Exercise description:
Restate the entries below verbatim.

────────────────────

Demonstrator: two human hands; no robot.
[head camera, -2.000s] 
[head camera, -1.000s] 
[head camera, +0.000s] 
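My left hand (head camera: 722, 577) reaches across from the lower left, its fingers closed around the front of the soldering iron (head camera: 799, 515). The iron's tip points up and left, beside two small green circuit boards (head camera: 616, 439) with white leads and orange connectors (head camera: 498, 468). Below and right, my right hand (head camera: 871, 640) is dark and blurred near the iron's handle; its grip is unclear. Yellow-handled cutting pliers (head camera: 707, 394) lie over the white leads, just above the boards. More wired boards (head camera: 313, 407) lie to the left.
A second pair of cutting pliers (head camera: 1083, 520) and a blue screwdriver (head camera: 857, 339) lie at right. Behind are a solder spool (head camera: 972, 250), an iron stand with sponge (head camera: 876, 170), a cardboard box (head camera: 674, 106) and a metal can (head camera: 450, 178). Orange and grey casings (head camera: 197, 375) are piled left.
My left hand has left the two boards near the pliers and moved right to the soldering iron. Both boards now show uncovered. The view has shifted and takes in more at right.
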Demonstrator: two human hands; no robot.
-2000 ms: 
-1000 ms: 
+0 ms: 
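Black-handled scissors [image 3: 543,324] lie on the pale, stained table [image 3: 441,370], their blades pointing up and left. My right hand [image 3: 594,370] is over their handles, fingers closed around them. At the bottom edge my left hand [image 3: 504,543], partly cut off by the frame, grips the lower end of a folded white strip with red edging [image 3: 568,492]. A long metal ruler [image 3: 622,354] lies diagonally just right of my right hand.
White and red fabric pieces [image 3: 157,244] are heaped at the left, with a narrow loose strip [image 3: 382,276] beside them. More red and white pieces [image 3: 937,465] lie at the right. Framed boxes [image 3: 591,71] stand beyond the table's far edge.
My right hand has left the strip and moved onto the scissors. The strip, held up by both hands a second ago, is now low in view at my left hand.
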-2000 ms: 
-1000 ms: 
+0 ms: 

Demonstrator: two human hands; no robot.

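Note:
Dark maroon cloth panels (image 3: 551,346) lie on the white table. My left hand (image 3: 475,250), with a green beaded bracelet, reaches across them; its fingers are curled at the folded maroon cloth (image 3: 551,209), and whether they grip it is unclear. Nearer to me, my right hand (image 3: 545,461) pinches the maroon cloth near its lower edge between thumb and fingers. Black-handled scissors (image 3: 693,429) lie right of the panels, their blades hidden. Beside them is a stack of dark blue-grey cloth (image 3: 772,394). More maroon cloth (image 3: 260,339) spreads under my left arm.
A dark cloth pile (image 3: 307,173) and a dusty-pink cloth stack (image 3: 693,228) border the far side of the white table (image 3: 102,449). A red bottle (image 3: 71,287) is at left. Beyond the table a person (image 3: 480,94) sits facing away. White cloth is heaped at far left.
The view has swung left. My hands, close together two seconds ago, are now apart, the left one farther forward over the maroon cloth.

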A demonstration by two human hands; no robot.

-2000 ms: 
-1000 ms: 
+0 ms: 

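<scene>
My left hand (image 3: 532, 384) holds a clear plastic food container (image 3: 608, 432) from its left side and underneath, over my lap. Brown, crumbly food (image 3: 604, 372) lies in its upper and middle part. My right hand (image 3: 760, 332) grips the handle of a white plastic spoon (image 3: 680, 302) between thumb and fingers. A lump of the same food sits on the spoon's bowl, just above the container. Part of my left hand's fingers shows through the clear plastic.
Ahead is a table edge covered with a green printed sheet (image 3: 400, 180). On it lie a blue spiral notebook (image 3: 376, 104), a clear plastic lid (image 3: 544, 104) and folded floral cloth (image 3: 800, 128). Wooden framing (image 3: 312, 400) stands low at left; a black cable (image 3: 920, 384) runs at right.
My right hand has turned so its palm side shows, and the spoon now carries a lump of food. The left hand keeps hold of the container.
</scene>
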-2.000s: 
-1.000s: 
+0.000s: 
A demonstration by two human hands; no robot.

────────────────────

Solution for this problem:
Demonstrator: two human hands; no robot.
[head camera, -2.000s] 
[head camera, -1.000s] 
[head camera, +0.000s] 
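My left hand (head camera: 722, 577) reaches across from the lower left, its fingers closed around the front of the soldering iron (head camera: 799, 515). The iron's tip points up and left, beside two small green circuit boards (head camera: 616, 439) with white leads and orange connectors (head camera: 498, 468). Below and right, my right hand (head camera: 871, 640) is dark and blurred near the iron's handle; its grip is unclear. Yellow-handled cutting pliers (head camera: 707, 394) lie over the white leads, just above the boards. More wired boards (head camera: 313, 407) lie to the left.
A second pair of cutting pliers (head camera: 1083, 520) and a blue screwdriver (head camera: 857, 339) lie at right. Behind are a solder spool (head camera: 972, 250), an iron stand with sponge (head camera: 876, 170), a cardboard box (head camera: 674, 106) and a metal can (head camera: 450, 178). Orange and grey casings (head camera: 197, 375) are piled left.
My left hand has left the two boards near the pliers and moved right to the soldering iron. Both boards now show uncovered. The view has shifted and takes in more at right.
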Demonstrator: two human hands; no robot.
-2000 ms: 
-1000 ms: 
+0 ms: 
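Black-handled scissors [image 3: 543,324] lie on the pale, stained table [image 3: 441,370], their blades pointing up and left. My right hand [image 3: 594,370] is over their handles, fingers closed around them. At the bottom edge my left hand [image 3: 504,543], partly cut off by the frame, grips the lower end of a folded white strip with red edging [image 3: 568,492]. A long metal ruler [image 3: 622,354] lies diagonally just right of my right hand.
White and red fabric pieces [image 3: 157,244] are heaped at the left, with a narrow loose strip [image 3: 382,276] beside them. More red and white pieces [image 3: 937,465] lie at the right. Framed boxes [image 3: 591,71] stand beyond the table's far edge.
My right hand has left the strip and moved onto the scissors. The strip, held up by both hands a second ago, is now low in view at my left hand.
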-2000 ms: 
-1000 ms: 
+0 ms: 

Demonstrator: two human hands; no robot.

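Note:
Dark maroon cloth panels (image 3: 551,346) lie on the white table. My left hand (image 3: 475,250), with a green beaded bracelet, reaches across them; its fingers are curled at the folded maroon cloth (image 3: 551,209), and whether they grip it is unclear. Nearer to me, my right hand (image 3: 545,461) pinches the maroon cloth near its lower edge between thumb and fingers. Black-handled scissors (image 3: 693,429) lie right of the panels, their blades hidden. Beside them is a stack of dark blue-grey cloth (image 3: 772,394). More maroon cloth (image 3: 260,339) spreads under my left arm.
A dark cloth pile (image 3: 307,173) and a dusty-pink cloth stack (image 3: 693,228) border the far side of the white table (image 3: 102,449). A red bottle (image 3: 71,287) is at left. Beyond the table a person (image 3: 480,94) sits facing away. White cloth is heaped at far left.
The view has swung left. My hands, close together two seconds ago, are now apart, the left one farther forward over the maroon cloth.
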
A demonstration by two human hands; no robot.

-2000 ms: 
-1000 ms: 
+0 ms: 

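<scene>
My left hand (image 3: 532, 384) holds a clear plastic food container (image 3: 608, 432) from its left side and underneath, over my lap. Brown, crumbly food (image 3: 604, 372) lies in its upper and middle part. My right hand (image 3: 760, 332) grips the handle of a white plastic spoon (image 3: 680, 302) between thumb and fingers. A lump of the same food sits on the spoon's bowl, just above the container. Part of my left hand's fingers shows through the clear plastic.
Ahead is a table edge covered with a green printed sheet (image 3: 400, 180). On it lie a blue spiral notebook (image 3: 376, 104), a clear plastic lid (image 3: 544, 104) and folded floral cloth (image 3: 800, 128). Wooden framing (image 3: 312, 400) stands low at left; a black cable (image 3: 920, 384) runs at right.
My right hand has turned so its palm side shows, and the spoon now carries a lump of food. The left hand keeps hold of the container.
</scene>
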-2.000s: 
-1.000s: 
+0.000s: 
A demonstration by two human hands; no robot.

This completes the output for the exercise.